The buildings on one side were known as Hankow Barracks, and the other Nanking Barracks. There was a large parade ground. Smaller buildings were later added, and the large Jubilee Buildings were constructed as married quarters.

==World War II==
During World War II, the Imperial Japanese Army used the facility as a prisoner of war (POW) camp for British, Indian and Canadian soldiers. This was the main POW Camp in Hong Kong, operating from before the British surrendered the Colony, until Japan surrendered at the end of the Second World War.
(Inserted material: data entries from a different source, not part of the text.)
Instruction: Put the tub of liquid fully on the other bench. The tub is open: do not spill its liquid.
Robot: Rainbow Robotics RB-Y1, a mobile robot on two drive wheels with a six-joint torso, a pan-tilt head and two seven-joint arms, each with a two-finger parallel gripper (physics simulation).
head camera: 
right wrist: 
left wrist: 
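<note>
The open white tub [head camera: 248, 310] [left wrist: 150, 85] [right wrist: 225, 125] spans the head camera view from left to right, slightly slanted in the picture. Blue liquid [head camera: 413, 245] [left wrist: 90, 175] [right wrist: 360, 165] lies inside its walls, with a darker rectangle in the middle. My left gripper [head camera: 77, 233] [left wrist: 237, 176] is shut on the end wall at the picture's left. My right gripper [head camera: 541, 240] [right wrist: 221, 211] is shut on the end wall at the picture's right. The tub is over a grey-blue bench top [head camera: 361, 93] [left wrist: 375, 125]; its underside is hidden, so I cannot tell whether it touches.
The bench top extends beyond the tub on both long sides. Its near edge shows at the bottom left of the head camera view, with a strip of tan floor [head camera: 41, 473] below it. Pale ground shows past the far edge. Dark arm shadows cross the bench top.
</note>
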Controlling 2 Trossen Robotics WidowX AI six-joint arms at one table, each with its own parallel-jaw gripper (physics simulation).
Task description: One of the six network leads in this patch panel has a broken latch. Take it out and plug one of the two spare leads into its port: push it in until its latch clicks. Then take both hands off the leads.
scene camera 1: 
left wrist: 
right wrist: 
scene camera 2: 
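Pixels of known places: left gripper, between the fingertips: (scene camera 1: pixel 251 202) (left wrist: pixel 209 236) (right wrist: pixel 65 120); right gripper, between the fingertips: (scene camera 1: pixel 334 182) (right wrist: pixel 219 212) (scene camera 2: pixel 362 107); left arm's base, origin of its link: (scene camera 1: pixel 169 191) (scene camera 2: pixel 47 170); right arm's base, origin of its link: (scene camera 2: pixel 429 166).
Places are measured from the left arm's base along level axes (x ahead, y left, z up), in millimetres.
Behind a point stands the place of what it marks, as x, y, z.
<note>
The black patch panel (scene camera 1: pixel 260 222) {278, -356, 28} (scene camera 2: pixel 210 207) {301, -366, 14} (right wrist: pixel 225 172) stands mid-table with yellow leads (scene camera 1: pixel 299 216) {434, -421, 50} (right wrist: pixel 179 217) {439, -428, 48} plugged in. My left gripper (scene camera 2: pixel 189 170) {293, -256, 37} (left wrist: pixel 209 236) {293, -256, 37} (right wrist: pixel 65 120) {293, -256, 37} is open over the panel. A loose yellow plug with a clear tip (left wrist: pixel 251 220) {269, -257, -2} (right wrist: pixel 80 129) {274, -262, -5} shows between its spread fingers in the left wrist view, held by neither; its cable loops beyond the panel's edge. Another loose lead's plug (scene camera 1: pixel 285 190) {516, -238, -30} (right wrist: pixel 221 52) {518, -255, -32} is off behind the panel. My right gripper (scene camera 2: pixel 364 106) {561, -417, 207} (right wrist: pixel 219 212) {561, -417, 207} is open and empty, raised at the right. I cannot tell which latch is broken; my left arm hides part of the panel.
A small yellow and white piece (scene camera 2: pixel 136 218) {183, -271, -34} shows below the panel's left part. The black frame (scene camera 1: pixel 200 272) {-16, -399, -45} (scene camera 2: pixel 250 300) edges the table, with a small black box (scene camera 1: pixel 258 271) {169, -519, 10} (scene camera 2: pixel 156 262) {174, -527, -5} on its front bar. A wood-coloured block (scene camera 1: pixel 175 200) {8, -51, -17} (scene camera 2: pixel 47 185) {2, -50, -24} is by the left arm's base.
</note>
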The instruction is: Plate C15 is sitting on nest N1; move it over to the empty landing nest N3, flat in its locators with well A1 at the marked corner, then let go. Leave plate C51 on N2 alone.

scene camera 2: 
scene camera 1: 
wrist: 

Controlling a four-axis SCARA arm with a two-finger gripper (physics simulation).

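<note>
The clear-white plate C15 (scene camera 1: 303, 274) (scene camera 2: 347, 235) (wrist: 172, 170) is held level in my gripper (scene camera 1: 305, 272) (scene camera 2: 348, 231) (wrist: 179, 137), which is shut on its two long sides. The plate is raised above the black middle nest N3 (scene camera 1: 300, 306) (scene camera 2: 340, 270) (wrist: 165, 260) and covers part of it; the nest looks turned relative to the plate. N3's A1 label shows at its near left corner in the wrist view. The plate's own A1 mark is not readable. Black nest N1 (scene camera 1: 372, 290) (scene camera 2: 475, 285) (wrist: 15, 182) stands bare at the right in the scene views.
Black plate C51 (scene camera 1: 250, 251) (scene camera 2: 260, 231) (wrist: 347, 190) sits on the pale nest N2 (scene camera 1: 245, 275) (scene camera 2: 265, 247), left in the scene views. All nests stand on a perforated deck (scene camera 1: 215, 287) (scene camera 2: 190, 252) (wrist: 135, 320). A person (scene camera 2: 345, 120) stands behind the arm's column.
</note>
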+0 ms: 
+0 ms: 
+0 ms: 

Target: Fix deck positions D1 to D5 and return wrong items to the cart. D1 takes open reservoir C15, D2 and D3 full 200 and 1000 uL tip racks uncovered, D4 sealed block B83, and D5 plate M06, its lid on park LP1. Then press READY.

By the later date, it was the only POW facility operating in Hong Kong, bar the hospital at the Central British School (now King George V School). Many POWs died here, especially in the diphtheria epidemic of 1942, and all shipments of POWs to Japan left from Sham Shui Po's Bamboo Pier.

==After the war==
In 1959, the military handed a strip of land within the base to the Hong Kong government so that Lai Chi Kok Road could be extended.

In the late 1970s and early 1980s the camp was used to house Vietnamese refugees.

The camp was re-developed for housing in the early 1990s. None of the former military structures exist and only plaques commemorating the POW camp remain, together with maple trees commemorating the Canadians held here. These can be found at Sham Shui Po Park, also part of the former base.